→ Given records:
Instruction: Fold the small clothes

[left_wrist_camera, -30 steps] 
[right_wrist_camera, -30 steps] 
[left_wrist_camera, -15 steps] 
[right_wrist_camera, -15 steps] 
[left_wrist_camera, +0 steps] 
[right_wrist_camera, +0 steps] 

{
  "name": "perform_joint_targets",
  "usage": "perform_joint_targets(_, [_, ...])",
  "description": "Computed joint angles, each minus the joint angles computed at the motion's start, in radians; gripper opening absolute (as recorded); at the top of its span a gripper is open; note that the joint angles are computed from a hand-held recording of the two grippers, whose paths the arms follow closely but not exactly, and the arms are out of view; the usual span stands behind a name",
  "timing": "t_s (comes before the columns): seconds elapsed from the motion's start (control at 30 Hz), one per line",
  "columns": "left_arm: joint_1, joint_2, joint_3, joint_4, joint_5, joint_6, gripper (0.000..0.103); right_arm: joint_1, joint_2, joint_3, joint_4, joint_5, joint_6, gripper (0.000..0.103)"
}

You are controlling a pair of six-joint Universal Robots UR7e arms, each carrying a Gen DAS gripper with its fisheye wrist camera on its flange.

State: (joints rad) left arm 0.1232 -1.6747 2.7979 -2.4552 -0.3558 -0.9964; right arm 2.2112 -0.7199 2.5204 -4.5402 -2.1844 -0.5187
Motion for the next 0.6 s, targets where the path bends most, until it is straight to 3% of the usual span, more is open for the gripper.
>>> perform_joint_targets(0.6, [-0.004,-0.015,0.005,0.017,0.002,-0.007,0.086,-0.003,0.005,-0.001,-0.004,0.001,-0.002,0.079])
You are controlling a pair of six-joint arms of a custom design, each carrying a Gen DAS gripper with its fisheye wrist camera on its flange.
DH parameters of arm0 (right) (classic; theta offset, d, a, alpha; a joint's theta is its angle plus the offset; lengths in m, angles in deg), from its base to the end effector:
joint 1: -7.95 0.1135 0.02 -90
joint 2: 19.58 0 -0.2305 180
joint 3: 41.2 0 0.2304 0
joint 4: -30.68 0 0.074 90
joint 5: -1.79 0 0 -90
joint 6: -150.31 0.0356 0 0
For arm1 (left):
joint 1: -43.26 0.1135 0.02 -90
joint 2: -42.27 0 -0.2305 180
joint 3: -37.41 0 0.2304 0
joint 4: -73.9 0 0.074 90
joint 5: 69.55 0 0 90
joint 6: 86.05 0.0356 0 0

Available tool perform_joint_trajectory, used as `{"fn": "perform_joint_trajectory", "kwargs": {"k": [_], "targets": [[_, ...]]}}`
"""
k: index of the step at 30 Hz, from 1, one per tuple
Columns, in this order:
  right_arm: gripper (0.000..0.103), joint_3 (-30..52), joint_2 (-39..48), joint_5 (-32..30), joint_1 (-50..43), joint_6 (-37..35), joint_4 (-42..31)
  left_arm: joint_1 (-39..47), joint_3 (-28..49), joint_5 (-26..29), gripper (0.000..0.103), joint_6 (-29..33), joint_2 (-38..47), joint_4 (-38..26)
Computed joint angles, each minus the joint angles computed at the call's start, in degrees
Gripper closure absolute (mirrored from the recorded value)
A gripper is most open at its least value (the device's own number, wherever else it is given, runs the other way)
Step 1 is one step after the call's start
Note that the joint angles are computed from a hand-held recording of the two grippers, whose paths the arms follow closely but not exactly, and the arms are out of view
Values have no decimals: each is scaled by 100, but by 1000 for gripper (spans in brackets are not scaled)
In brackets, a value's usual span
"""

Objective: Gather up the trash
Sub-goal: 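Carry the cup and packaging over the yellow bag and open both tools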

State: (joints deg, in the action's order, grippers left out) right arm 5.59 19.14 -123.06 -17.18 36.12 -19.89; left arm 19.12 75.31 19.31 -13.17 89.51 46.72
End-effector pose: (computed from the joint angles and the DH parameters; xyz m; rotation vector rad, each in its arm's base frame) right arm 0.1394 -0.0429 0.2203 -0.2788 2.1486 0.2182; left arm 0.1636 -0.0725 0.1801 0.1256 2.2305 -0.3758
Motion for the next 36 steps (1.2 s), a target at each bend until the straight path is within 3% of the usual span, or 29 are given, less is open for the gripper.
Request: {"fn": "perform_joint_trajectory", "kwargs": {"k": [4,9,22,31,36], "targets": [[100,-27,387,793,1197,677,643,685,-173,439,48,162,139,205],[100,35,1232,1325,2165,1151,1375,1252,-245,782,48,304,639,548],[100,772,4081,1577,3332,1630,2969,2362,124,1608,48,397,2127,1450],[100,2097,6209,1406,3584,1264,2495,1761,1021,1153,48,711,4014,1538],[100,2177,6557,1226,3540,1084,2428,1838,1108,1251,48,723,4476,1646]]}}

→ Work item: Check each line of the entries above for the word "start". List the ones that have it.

→ Written solution:
  "description": "Computed joint angles, each minus the joint angles computed at the motion's start, in radians; gripper opening absolute (as recorded); at the top of its span a gripper is open; note that the joint angles are computed from a hand-held recording of the two grippers, whose paths the arms follow closely but not exactly, and the arms are out of view; the usual span stands behind a name",
  "timing": "t_s (comes before the columns): seconds elapsed from the motion's start (control at 30 Hz), one per line",
Computed joint angles, each minus the joint angles computed at the call's start, in degrees
Step 1 is one step after the call's start

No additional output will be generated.